Exercise prompt:
Only the lines that hold the word "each" are wanted from this listing.

--------------------------------

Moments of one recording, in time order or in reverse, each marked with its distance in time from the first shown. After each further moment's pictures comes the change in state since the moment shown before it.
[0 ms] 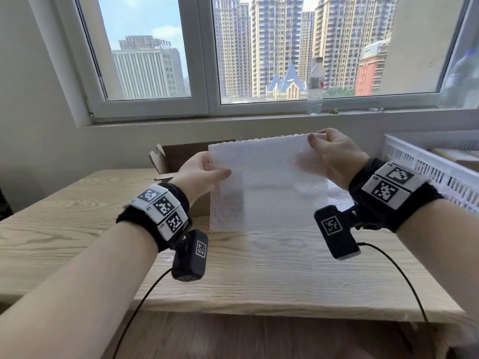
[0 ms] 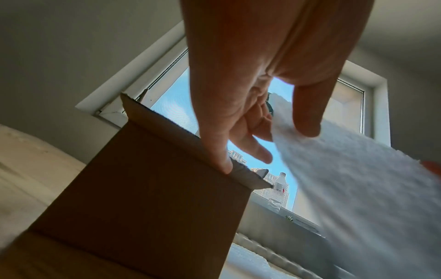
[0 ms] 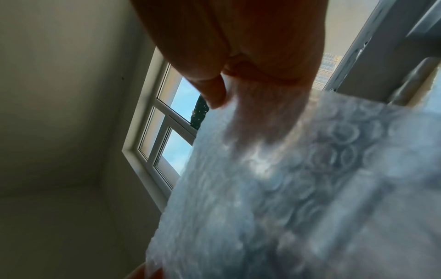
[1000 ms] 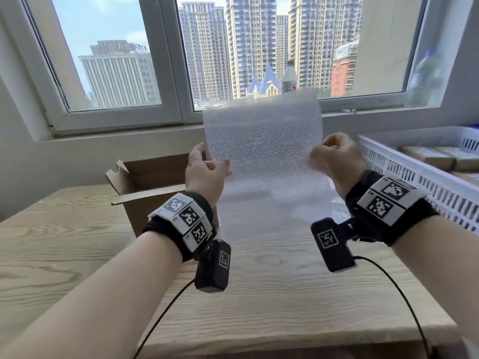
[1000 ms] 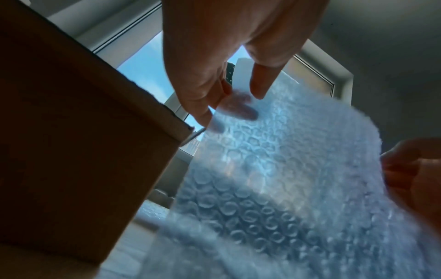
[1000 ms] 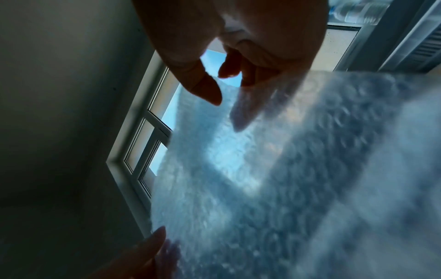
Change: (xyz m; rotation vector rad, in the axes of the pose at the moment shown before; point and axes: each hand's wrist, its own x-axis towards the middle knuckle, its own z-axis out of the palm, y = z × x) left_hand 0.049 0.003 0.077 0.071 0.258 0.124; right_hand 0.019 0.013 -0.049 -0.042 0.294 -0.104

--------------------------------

Reply:
Moments of one recording, in time order or in reverse, each marked with its distance in time from the first shown. After each further moment's pictures comes the change in state since the moment shown before it.
Change: (xyz m; rotation vector rad, in the axes of the pose at the moment shown before; point and axes: each hand's wrist, its own x-axis towards the middle knuckle, its own z-axis out of the palm, y = z × x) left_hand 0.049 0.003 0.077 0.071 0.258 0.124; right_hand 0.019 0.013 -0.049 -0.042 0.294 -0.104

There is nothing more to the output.